Exactly. I recall a previous post where Hypersmurf pointed out the same thing, that the fighter occupies the 10'x10' space, so you can't choose to be sitting "in the back squares" for instance.

What I want to say is that both can attack. Basically, it's the mount that's actually providing the movement for the charge. It is charging to the opponent, so it's movement stops when it gets into attack range. The rider gets a single attack at any point in the mount's movement, which it takes at 10' away, and also benefits from the charge.

That's what I want to say, but I'd like some verification. :p
 

I'd allow a rider to attack during a mount's charge but then he wouldn't get the advantage of charging himself since his 'movement' continued after his attack.

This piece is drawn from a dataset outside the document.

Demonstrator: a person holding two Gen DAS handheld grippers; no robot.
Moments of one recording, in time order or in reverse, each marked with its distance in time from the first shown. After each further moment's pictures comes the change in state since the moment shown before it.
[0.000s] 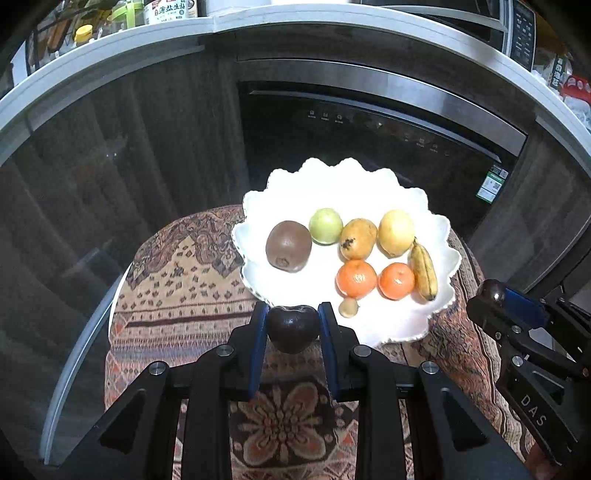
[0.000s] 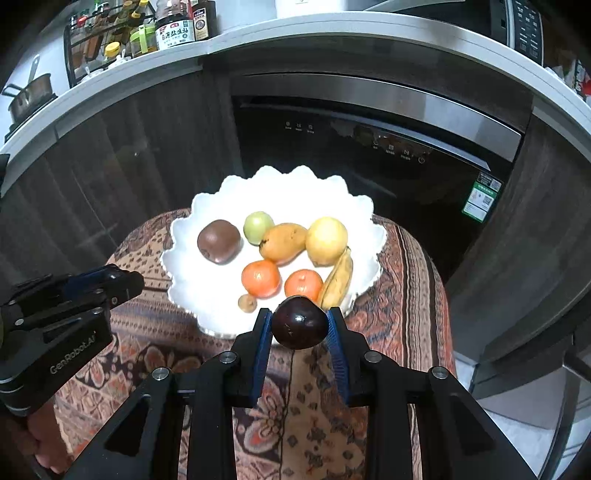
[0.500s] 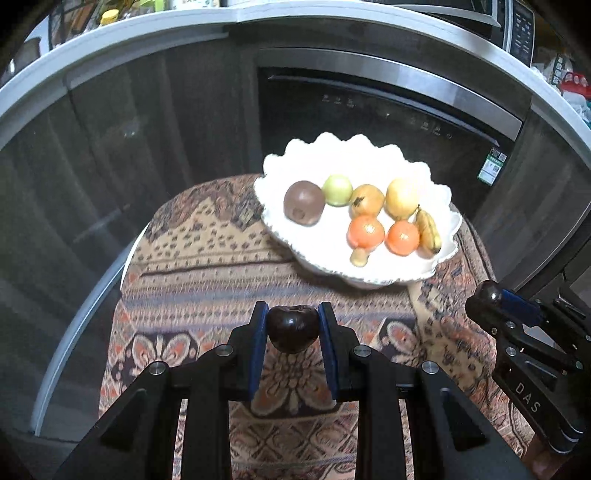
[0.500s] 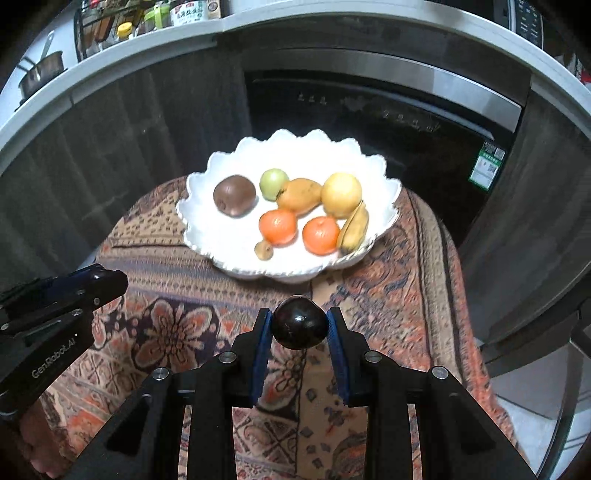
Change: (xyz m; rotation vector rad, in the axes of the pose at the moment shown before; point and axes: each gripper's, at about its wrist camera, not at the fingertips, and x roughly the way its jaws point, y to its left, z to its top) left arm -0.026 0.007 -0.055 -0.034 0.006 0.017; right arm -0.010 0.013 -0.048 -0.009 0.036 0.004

Basically: lance charge/no attack from mount, or reach melee/mount charge, or melee charge/mount charge (since both are in range at end of movement).
 

Lord Pendragon said:
That's what I want to say, but I'd like some verification. :p
I would allow both the mount and the rider to attack on a charge, even if they have different reach. I don't recall any rule that explicitly says this, though.
 

3.5 does seem to allow only the one lance attack by its more abstract facing rules. Frankly, that seems more realistic, since I don't see any movies or re-enactments in which the horse charges and smacks someone with a hoof at the same time as they get lanced. That can come a round later when the knight draws a sword and gets in close melee.
 

dcollins said:
Frankly, that seems more realistic, since I don't see any movies or re-enactments in which the horse charges and smacks someone with a hoof at the same time as they get lanced.
I'm not sure movies are a good indication of what's realistic. Indeed, I can't think of a single fantasy-based movie where the action didn't seem unrealistic in one way or another. The horses in particular, I hesitate to suggest, wouldn't be actual trained warhorses, nor is Hollywood interesting in trying to portray a hoof attack because it may or may not have occurred in a historical context.

As far as movies are concerned, you never see a mounted charge stop at its target either, and yet lacking Ride-By Attack, we have exactly that scenario in D&D.

FireLance, wasn't there a rule that said a rider could take a single melee attack at any point in the mount's movement? Would this not suggest that the rider could take his charge attack earlier in his mount's movement for a charge? Or was this in reference to something else, like double-moving?